- **EXERCISE OBJECTIVE**: Return the data below exactly, but only from the line containing "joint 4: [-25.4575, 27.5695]" through the line containing "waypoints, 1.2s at", with both of those lines included.
** GIVEN RECORDS follows **
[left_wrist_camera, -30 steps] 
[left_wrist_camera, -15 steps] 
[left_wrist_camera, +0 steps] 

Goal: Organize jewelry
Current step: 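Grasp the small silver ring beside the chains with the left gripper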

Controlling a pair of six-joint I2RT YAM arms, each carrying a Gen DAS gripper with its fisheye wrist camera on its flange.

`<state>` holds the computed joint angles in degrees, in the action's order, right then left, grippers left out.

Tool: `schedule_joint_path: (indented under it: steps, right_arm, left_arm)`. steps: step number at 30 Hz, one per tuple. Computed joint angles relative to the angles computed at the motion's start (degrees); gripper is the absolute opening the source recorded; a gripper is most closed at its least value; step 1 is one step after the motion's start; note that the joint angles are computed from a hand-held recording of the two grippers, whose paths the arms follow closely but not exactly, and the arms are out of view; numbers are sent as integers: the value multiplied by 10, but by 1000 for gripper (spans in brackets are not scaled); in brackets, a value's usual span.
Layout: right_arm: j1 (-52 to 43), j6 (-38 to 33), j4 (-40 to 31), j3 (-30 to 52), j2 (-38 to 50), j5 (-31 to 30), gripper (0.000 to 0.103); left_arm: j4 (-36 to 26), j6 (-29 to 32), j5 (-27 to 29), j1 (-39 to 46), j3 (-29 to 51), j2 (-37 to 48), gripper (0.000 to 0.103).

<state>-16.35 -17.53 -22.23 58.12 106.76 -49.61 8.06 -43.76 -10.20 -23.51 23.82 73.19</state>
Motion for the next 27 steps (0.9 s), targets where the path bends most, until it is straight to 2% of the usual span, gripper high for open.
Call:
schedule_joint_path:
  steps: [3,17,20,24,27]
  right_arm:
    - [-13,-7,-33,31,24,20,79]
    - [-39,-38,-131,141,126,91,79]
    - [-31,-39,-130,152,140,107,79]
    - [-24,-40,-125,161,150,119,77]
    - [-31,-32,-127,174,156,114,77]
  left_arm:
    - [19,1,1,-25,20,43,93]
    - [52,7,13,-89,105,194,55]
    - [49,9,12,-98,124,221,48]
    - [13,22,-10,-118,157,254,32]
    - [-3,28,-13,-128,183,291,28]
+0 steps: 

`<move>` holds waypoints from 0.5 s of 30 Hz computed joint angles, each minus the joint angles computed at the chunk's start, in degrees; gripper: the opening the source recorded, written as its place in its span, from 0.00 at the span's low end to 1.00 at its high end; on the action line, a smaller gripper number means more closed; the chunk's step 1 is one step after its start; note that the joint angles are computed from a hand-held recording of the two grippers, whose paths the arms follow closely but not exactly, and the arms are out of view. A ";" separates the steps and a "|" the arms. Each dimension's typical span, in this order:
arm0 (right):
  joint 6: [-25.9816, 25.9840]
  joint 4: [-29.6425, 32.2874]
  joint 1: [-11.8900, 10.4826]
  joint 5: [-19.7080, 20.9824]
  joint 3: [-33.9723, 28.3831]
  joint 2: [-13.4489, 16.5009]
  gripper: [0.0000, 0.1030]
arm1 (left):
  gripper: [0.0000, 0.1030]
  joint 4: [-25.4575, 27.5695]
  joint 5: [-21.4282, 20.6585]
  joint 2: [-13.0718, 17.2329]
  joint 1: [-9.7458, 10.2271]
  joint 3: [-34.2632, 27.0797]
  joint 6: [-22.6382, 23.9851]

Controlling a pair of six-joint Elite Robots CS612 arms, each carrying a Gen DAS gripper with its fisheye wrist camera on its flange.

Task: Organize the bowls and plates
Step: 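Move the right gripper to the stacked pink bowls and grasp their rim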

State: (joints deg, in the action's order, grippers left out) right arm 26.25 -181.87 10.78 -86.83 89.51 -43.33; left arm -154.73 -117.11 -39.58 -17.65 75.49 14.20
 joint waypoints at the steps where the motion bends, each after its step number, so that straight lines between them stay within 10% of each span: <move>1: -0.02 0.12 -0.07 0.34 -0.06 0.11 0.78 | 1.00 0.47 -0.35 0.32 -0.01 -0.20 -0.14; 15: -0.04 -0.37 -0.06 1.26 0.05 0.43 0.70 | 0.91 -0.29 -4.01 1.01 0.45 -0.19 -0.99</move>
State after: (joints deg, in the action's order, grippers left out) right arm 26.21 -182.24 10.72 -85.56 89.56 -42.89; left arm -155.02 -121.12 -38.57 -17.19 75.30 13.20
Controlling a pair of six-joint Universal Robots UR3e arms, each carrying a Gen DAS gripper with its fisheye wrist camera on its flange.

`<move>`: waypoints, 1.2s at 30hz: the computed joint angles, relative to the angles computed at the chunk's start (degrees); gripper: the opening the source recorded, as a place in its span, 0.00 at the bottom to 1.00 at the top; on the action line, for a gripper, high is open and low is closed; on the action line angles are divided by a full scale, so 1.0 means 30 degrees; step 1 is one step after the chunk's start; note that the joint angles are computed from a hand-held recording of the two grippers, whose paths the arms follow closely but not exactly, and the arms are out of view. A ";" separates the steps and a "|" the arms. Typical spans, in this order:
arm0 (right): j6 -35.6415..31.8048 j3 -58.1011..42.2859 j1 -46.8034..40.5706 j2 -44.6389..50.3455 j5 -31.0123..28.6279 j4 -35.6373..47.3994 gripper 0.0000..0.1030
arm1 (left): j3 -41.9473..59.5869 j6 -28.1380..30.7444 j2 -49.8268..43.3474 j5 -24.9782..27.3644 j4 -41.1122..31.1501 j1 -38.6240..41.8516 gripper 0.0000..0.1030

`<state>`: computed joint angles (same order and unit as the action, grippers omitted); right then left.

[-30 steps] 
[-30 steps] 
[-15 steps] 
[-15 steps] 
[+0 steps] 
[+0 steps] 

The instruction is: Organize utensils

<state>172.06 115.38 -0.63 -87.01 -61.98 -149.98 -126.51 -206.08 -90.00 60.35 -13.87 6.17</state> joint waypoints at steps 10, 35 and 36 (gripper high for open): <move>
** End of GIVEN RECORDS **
- **YOUR RESPONSE**:
  joint 4: [-25.4575, 27.5695]
  joint 5: [-21.4282, 20.6585]
  joint 2: [-13.0718, 17.2329]
  joint 1: [-9.7458, 10.2271]
  joint 3: [-34.2632, 27.0797]
  joint 6: [-22.6382, 23.9851]

Controlling a pair of six-joint Elite Robots CS612 arms, each carrying a Gen DAS gripper with its fisheye wrist camera on its flange.

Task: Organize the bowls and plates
Step: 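Move the right gripper to the stacked pink bowls and grasp their rim
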
State: (joints deg, in the action's order, grippers left out) right arm 26.25 -181.87 10.78 -86.83 89.51 -43.33; left arm -154.73 -117.11 -39.58 -17.65 75.49 14.20
 joint waypoints at the steps where the motion bends, each after its step number, so that straight lines between them stay within 10% of each span: <move>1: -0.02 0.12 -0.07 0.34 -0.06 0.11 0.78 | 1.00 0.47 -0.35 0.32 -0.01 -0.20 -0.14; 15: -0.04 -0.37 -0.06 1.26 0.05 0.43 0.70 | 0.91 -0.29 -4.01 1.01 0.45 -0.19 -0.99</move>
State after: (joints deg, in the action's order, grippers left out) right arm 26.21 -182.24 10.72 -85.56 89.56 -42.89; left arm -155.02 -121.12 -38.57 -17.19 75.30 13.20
Controlling a pair of six-joint Universal Robots UR3e arms, each carrying a Gen DAS gripper with its fisheye wrist camera on its flange.

`<move>`: waypoints, 1.2s at 30hz: the computed joint angles, relative to the angles computed at the chunk's start (degrees); gripper: the opening the source recorded, as a place in its span, 0.00 at the bottom to 1.00 at the top; on the action line, for a gripper, high is open and low is closed; on the action line angles are divided by a full scale, so 1.0 means 30 degrees; step 1 is one step after the chunk's start; note that the joint angles are computed from a hand-held recording of the two grippers, whose paths the arms follow closely but not exactly, and the arms are out of view. A ";" separates the steps and a "|" the arms. Typical spans, in this order:

What has been written completes the answer.